At its heart, The Lightning Bottles is about uncompromising love, and this love is the root of any hope that still lingers in the novel after Jane and Elijah’s experiences in the beginning of their career. An epigraph from Kahlil Gibran’s The Prophet grounds the story: “One day you will ask me which is more important? My life or yours? I will say mine and you will walk away not knowing that you are my life.” By the end of the novel, the resonance of Gibran’s words with the biting tragedy and lingering hope of Jane and Elijah’s journey is fully realized and crystal clear.
The Lightning Bottles should be on the radar of anyone interested in the nineties alternative music scene—it is undoubtedly a novel for music lovers. Stapley may take the lives of rock stars as her primary focus, but she also has compassion for the love fans have for their favourite musicians.

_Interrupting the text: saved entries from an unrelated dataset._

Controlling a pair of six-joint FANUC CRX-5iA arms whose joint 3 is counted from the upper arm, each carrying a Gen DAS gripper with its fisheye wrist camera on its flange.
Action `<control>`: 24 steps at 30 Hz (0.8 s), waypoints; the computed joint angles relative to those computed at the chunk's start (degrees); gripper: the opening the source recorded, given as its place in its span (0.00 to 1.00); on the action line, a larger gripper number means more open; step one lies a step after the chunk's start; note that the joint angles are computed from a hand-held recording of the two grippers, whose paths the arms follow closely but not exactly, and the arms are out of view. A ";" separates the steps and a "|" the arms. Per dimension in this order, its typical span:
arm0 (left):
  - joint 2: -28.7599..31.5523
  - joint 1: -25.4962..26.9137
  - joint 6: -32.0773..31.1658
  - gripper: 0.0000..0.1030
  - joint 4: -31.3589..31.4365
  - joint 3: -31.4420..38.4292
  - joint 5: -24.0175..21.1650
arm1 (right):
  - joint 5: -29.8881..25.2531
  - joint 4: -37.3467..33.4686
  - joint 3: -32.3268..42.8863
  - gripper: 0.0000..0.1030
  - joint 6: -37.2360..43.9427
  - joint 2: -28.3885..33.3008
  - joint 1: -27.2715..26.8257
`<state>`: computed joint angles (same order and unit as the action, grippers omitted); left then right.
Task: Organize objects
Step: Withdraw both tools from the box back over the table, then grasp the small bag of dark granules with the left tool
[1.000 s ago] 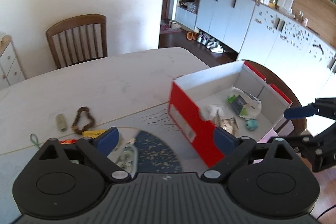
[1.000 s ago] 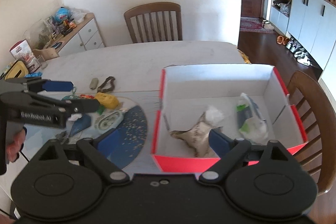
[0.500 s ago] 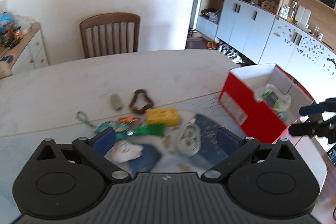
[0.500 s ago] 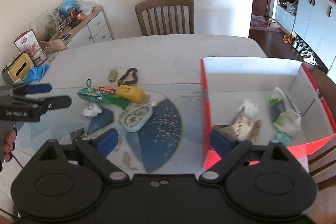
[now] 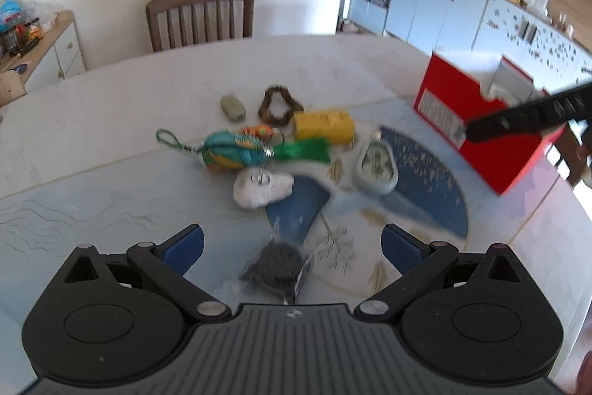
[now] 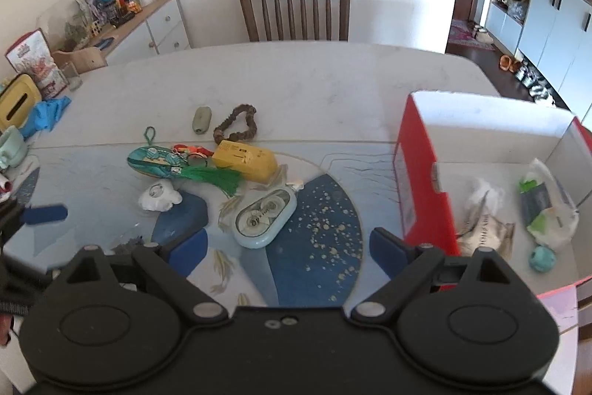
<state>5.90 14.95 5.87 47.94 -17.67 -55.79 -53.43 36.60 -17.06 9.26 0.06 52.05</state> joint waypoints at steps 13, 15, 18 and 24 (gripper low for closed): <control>2.01 -2.00 -3.23 1.00 -1.54 -2.35 6.55 | 0.23 -6.00 8.20 0.91 0.11 12.04 -4.66; 2.56 -2.21 -2.44 1.00 -2.48 -1.87 6.64 | 0.39 -7.03 9.87 0.91 0.76 13.82 -5.29; 3.21 -2.45 -1.83 1.00 -3.38 -1.28 6.33 | 0.16 -8.23 12.38 0.91 2.00 16.33 -5.90; 4.19 -2.76 -1.37 1.00 -3.73 -0.68 6.13 | -2.69 -9.57 16.53 0.91 1.58 20.36 -6.27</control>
<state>10.09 12.19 4.50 44.21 -18.36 -49.66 -56.12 27.03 -0.53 10.84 20.42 45.78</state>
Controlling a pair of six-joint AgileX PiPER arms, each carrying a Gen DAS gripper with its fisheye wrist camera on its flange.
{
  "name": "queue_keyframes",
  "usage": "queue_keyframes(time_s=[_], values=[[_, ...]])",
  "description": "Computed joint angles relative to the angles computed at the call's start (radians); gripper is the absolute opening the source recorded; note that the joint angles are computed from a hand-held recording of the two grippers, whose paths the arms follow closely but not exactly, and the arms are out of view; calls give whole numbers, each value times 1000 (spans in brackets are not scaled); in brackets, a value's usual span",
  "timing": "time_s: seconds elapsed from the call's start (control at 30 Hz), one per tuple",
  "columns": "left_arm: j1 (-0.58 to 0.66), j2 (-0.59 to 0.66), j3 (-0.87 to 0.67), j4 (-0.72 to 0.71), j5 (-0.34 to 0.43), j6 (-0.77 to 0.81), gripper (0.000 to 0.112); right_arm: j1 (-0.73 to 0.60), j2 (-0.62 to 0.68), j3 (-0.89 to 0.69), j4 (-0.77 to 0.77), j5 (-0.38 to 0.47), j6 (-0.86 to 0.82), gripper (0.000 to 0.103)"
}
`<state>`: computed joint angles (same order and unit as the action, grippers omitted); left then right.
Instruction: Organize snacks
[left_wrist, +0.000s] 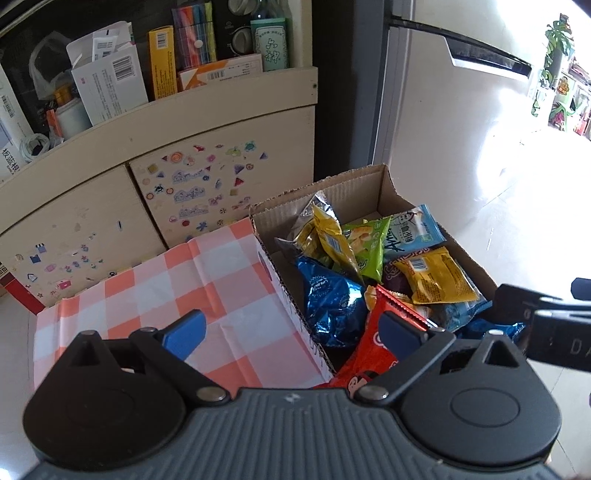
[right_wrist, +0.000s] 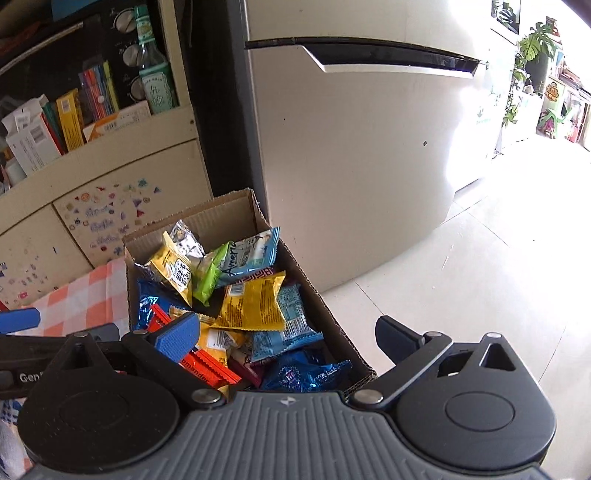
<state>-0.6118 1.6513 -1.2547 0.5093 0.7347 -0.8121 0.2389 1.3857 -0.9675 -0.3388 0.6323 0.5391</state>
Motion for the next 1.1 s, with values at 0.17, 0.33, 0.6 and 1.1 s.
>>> queue_keyframes(time_s=[0.17, 0.33, 0.6, 1.1], values=[[-5, 27, -43, -1, 39, -2, 100, 13, 31, -24, -6, 23, 11, 103], [-11, 50, -73, 28, 77, -13, 100, 23, 57, -40, -8, 44, 21, 103], [-19, 88, -118, 61, 124, 7, 100, 42, 91, -68, -36, 80, 52, 103], [-24, 118, -143, 84, 157, 36, 100, 53, 119, -93, -51, 109, 74, 103]])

The reader can sympathize with Jane, but likely shares more similarities with Hen, who spends her days tuned in to her local radio station eagerly waiting to hear her favourite songs and practicing drums in her bedroom on a DIY kit made of buckets, dreaming of one day starting a band of her own.
In The Lightning Bottles, the best-case scenario for its protagonists is to simply emerge on the other side of fame damaged but at least still alive. After the damage has been done, you will be left wondering if the suffering that comes with fame could ever be worth the music made in the process.